JIT GRU Implementation Optimization

Maghoumi · August 17, 2019, 8:10pm

Following this guide and this code and inspired by this discussion, I whipped up my own GRU cell implementation using JIT as follows.

class JitGRUCell(jit.ScriptModule):
    def __init__(self, input_size, hidden_size):
        super(JitGRUCell, self).__init__()
        self.input_size = input_size
        self.hidden_size = hidden_size
        self.weight_ih = Parameter(torch.Tensor(3 * hidden_size, input_size))
        self.weight_hh = Parameter(torch.Tensor(3 * hidden_size, hidden_size))
        self.bias_ih = Parameter(torch.Tensor(3 * hidden_size))
        self.bias_hh = Parameter(torch.Tensor(3 * hidden_size))

        self.reset_parameters()

    def reset_parameters(self):
        stdv = 1.0 / math.sqrt(self.hidden_size)
        for weight in self.parameters():
            weight.data.uniform_(-stdv, stdv)

    @jit.script_method
    def forward(self, x, hidden):
        # type: (Tensor, Tensor) -> Tensor
        x = x.view(-1, x.size(1))
        x_results = torch.mm(x, self.weight_ih.t()) + self.bias_ih
        h_results = torch.mm(hidden, self.weight_hh.t()) + self.bias_hh

        x_results = x_results.squeeze()
        h_results = h_results.squeeze()

        i_r, i_z, i_n = x_results.chunk(3, 1)
        h_r, h_z, h_n = h_results.chunk(3, 1)

        r = torch.sigmoid(i_r + h_r)
        z = torch.sigmoid(i_z + h_z)
        n = torch.tanh(i_n + r * h_n)

        return n - torch.mul(n, z) + torch.mul(z, hidden)

The implementation itself looks very straightforward, however performance is not great.

What are some tricks that I could use to optimize this implementation further? I’m very new to JIT script modules and I appreciate each and every suggestion.

wuclddwf · November 27, 2019, 7:20am

hi, Maghoumi. I’ve suffered form the same problem as you， do you fix it?

Maghoumi · January 15, 2020, 5:30am

Sorry for the super late response. I just randomly saw this thread again. Nope… Still using the same code. Did you solve this problem?

Maghoumi · January 15, 2020, 5:31am

What do you mean “return h”? IIRC the output of a GRU cell is the hidden state itself (you feed it back to itself as the previous hidden state)

Also, I had some unit tests in place, and could confirm that this code returned close-enough results to PyTorch’s GRUCell implementation

Dan_Erez · January 15, 2020, 7:03am

yep. you are right. good thing i started with i moght be wrong …

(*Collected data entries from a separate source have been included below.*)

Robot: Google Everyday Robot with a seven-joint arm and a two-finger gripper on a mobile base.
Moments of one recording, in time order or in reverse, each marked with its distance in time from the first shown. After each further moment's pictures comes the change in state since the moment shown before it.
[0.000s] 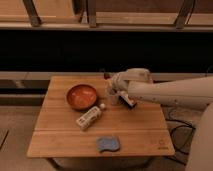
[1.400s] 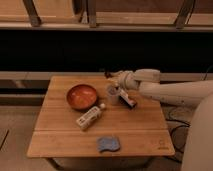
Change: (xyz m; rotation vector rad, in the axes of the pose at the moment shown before) arm -0.004 -0.013 0.003 -0.104 -0.116 -0.105
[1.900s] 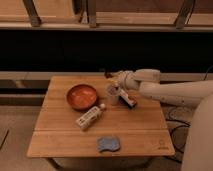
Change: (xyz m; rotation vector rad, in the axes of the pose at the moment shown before) arm 0.000 0.000 0.000 0.000 0.000 0.001
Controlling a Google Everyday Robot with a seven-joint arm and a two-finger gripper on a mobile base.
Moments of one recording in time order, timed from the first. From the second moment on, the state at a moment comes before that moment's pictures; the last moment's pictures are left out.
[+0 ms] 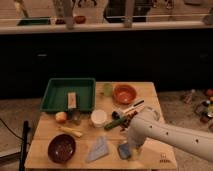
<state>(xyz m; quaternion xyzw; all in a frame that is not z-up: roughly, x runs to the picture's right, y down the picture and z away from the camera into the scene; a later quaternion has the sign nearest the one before) 0.125 0.304 0.735 -0.34 -0.13 -0.12 0.92</state>
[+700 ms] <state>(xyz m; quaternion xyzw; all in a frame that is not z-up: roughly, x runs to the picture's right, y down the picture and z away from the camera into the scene) 0.123 0.320 0.746 -0.34 -0.14 -0.08 0.92</state>
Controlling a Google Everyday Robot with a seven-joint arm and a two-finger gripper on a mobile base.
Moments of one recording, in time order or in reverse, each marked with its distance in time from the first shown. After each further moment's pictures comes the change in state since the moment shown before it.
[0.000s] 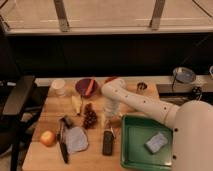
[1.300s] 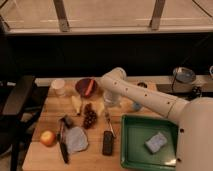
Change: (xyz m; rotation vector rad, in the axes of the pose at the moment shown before) arm 0.027 0.012 -0.060 -0.093 0.150 0.030
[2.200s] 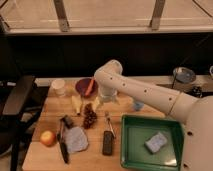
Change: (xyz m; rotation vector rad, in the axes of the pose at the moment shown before) arm 0.008 -0.029 -0.060 -0.025 0.102 -0.016
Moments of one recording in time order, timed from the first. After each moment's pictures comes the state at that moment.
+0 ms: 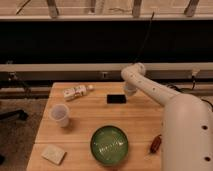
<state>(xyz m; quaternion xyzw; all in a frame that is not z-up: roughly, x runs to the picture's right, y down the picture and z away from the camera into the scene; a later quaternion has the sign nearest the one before) 0.161 0.065 0.960 -0.28 -0.05 -0.18 0.94</state>
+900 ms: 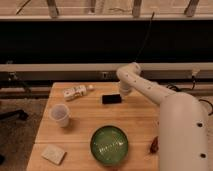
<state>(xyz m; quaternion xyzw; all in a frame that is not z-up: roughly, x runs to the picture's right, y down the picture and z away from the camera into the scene) 0.129 0.061 0.965 -0.27 -0.08 -0.21 0.94</state>
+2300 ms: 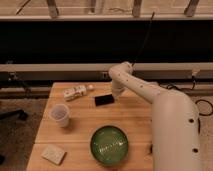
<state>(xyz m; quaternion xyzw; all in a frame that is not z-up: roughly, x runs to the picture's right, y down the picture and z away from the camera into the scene) 0.077 0.057 0.967 -0.26 -0.12 -0.27 0.92</state>
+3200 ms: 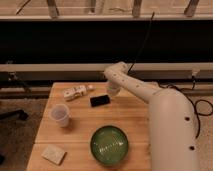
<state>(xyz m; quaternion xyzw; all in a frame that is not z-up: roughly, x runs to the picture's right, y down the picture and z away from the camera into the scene) 0.048 0.060 0.966 -0.26 -0.14 -0.30 0.91</state>
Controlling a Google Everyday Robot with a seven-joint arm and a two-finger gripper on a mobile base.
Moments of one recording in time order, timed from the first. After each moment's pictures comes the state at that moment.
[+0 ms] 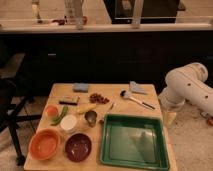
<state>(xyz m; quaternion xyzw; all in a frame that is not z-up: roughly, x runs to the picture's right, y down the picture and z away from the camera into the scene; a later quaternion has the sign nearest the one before) 0.286 0.109 0.684 -0.28 0.02 0.02 0.96</state>
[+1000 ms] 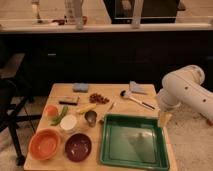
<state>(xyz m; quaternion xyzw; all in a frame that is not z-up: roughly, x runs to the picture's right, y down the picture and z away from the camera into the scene) 0.254 0.108 0.681 -0.26 0.01 0.04 0.97</state>
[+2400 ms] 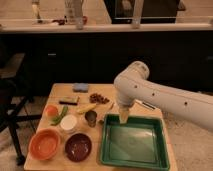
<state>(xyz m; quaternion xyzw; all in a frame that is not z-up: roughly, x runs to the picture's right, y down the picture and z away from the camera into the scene) 0.074 0.095 0.701 -0.25 -0.03 -0.01 0.97</state>
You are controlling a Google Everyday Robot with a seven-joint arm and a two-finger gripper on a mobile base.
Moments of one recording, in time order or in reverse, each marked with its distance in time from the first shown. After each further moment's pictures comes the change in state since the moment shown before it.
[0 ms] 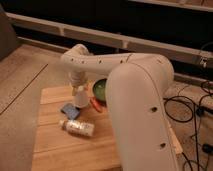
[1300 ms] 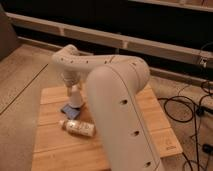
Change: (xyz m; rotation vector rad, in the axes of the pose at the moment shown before) arm -0.026 0.022 0.020 0.020 0.065 -0.107
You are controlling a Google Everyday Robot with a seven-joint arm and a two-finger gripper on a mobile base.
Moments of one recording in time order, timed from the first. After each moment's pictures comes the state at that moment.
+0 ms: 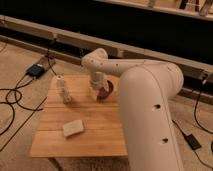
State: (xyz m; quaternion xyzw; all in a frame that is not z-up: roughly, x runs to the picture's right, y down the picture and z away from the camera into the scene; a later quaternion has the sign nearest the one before) arm -0.034 0.037 0.881 -0.30 0.17 0.39 0.85
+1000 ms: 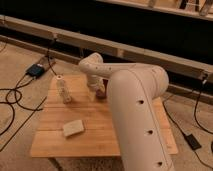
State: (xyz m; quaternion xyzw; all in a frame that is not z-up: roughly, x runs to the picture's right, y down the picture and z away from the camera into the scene) arm -0.048 0.052 0.922 -0.30 0.16 0.37 0.86
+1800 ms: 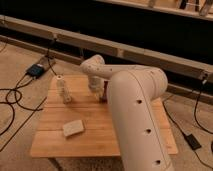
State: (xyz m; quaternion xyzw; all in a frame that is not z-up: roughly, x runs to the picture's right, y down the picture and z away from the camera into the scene) arm -0.042 0.051 0.915 -0.32 0.17 0.39 0.85
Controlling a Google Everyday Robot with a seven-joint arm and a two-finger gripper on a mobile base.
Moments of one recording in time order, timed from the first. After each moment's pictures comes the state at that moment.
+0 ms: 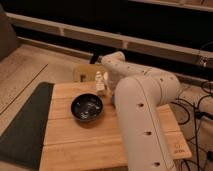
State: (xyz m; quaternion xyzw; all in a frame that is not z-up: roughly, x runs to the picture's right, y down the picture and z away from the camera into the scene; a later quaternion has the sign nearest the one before) arm 0.074 0.026 0.927 -0.28 0.26 0.52 0.76
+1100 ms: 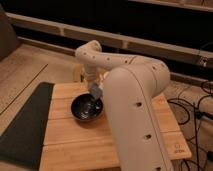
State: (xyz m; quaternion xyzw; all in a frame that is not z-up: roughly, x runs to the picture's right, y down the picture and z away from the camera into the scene) arm -0.089 -0.009 0.879 -0.28 0.14 0.45 0.84
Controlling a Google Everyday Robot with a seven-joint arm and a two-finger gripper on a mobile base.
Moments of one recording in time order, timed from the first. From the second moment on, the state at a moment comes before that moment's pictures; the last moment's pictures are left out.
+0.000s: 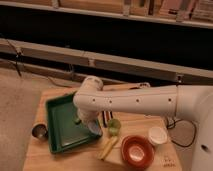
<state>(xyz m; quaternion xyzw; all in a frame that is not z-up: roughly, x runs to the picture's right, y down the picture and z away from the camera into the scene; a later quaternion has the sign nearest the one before) -0.060 0.154 0.725 -0.11 -0.27 -0.77 0.57</state>
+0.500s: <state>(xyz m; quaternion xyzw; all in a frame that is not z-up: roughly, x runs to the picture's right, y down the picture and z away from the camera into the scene) 0.003 0.133 0.740 -0.09 -0.30 -0.75 0.58</state>
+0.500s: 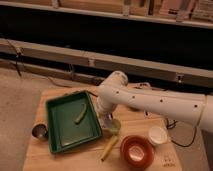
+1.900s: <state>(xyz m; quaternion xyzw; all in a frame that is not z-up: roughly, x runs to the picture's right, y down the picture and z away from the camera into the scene) 0.076 0.174 0.711 -0.17 -0.32 -0.82 0.45</state>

Maghoumi · March 10, 2020, 1:03am

By the way, here’s my full implementation (including support for multiple layers, etc.): https://github.com/Maghoumi/JitGRU

Suggestions for improvement are greatly welcome!

G.M · March 10, 2020, 2:03am

If you are comparing jit version to default version, there certainly will be a gap, especially during backward process. I noticed that both the implementation from here and your implementation used +=[i], but I recommend using .append(i). I don’t know how are these two methods translated to C++ but it seems that .append(i) is faster than simply adding, especially when you want to add many elements.